> **Required action**
Copy all lines in the data that contain the string "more".

-- Opening Marker --

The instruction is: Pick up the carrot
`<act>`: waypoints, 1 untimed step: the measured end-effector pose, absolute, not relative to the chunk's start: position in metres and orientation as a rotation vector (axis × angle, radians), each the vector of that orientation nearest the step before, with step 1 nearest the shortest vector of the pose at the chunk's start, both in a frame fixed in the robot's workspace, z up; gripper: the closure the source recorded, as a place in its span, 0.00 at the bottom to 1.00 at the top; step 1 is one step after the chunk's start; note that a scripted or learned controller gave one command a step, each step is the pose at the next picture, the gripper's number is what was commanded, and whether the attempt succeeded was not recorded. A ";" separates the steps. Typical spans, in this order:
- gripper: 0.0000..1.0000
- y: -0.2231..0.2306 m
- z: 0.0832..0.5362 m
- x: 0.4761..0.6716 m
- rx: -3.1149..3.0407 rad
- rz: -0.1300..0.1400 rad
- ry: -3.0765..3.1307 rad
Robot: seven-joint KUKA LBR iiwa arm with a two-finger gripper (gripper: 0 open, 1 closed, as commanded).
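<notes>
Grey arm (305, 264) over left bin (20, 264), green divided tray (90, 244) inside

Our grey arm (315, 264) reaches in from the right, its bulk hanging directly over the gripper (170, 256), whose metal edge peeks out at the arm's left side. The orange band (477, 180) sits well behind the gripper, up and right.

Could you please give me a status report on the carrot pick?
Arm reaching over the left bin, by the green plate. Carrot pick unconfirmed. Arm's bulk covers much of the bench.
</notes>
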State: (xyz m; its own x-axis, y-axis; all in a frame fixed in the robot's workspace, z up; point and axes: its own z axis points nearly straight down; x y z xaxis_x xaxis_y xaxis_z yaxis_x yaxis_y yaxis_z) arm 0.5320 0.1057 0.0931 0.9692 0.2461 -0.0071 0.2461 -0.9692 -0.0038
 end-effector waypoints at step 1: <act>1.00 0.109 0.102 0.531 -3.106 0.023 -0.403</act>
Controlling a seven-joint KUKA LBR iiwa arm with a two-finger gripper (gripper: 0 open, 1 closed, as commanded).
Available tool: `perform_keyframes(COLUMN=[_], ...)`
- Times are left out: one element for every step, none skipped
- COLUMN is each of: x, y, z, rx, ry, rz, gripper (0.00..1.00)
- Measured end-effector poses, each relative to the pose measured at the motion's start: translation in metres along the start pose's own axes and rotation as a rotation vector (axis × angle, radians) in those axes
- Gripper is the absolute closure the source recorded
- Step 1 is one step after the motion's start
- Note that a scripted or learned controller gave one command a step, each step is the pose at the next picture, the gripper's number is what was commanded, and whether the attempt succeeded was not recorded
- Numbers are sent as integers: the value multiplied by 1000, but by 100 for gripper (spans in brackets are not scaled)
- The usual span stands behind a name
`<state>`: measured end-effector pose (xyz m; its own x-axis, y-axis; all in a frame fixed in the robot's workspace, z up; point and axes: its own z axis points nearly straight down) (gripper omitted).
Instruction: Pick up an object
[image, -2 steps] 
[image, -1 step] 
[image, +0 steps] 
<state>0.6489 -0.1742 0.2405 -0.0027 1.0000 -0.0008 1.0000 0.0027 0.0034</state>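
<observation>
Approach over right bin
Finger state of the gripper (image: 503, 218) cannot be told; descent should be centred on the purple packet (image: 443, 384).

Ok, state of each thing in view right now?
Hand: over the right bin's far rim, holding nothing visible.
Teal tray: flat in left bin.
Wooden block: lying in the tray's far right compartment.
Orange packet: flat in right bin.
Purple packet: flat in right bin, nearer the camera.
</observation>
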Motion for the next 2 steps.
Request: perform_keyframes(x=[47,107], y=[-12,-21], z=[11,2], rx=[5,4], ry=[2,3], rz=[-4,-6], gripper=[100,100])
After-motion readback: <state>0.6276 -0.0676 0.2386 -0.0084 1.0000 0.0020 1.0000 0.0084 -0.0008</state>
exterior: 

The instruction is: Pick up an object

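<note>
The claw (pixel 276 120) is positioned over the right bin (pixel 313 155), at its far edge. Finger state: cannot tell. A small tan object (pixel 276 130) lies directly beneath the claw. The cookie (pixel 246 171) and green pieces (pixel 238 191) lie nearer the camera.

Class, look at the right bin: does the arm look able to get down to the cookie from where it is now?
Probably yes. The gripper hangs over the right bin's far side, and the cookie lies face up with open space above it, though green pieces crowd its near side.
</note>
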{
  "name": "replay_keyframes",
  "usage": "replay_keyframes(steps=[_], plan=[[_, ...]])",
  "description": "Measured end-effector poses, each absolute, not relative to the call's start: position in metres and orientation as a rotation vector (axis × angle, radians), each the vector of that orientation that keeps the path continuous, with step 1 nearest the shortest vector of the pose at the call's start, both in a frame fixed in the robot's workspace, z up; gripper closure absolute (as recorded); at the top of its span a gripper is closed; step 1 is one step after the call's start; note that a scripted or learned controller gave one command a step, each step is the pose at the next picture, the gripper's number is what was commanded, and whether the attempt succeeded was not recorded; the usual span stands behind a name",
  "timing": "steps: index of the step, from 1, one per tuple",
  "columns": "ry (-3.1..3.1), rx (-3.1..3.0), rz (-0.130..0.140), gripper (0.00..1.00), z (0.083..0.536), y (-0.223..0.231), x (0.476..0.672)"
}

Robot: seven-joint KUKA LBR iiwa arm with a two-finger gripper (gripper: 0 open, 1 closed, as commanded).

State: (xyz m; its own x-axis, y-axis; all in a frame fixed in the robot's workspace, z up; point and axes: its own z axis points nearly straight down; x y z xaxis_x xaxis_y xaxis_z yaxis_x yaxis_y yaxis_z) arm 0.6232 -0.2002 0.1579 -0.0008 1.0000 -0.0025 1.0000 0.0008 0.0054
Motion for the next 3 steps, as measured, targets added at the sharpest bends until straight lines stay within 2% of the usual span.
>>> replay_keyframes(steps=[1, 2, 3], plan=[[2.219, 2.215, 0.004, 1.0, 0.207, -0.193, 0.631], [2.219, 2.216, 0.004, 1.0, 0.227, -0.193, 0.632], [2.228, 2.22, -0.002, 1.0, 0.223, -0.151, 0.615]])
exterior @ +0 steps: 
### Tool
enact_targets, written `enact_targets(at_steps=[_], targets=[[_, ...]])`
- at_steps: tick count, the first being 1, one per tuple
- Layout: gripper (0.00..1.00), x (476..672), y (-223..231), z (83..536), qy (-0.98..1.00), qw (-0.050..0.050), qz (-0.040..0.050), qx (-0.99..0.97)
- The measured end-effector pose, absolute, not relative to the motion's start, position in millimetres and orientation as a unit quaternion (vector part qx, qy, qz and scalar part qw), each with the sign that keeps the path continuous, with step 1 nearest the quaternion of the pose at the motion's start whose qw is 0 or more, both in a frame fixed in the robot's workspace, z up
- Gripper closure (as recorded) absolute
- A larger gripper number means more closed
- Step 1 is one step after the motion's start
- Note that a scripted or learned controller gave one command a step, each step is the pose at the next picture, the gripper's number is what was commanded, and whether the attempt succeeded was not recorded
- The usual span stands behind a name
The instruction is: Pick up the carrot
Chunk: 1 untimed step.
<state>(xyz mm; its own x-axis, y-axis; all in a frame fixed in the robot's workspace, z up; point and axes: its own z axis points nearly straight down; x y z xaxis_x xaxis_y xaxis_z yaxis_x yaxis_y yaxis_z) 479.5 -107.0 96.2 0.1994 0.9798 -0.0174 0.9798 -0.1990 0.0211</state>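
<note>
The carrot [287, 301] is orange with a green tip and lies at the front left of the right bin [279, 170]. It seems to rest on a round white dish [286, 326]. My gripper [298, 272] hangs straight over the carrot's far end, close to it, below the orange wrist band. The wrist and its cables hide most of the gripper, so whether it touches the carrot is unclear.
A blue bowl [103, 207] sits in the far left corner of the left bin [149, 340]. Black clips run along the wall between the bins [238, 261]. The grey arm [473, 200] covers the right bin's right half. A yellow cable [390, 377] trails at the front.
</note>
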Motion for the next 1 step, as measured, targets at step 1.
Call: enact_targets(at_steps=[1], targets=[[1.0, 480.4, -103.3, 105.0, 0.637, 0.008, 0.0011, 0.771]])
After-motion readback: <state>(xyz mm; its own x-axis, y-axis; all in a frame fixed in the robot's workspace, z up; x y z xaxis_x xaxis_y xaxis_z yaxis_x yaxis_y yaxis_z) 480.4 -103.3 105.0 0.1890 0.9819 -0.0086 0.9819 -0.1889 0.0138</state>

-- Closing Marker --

> **Answer section**
- The measured end-effector pose, absolute, not relative to the motion's start, position in millimetres and orientation as a unit quaternion (vector part qx, qy, qz and scalar part qw), each with the sign that keeps the path continuous, with step 1 nearest the quaternion of the pose at the motion's start whose qw is 0 or more, both in a frame fixed in the robot's workspace, z up
- A larger gripper number means more closed

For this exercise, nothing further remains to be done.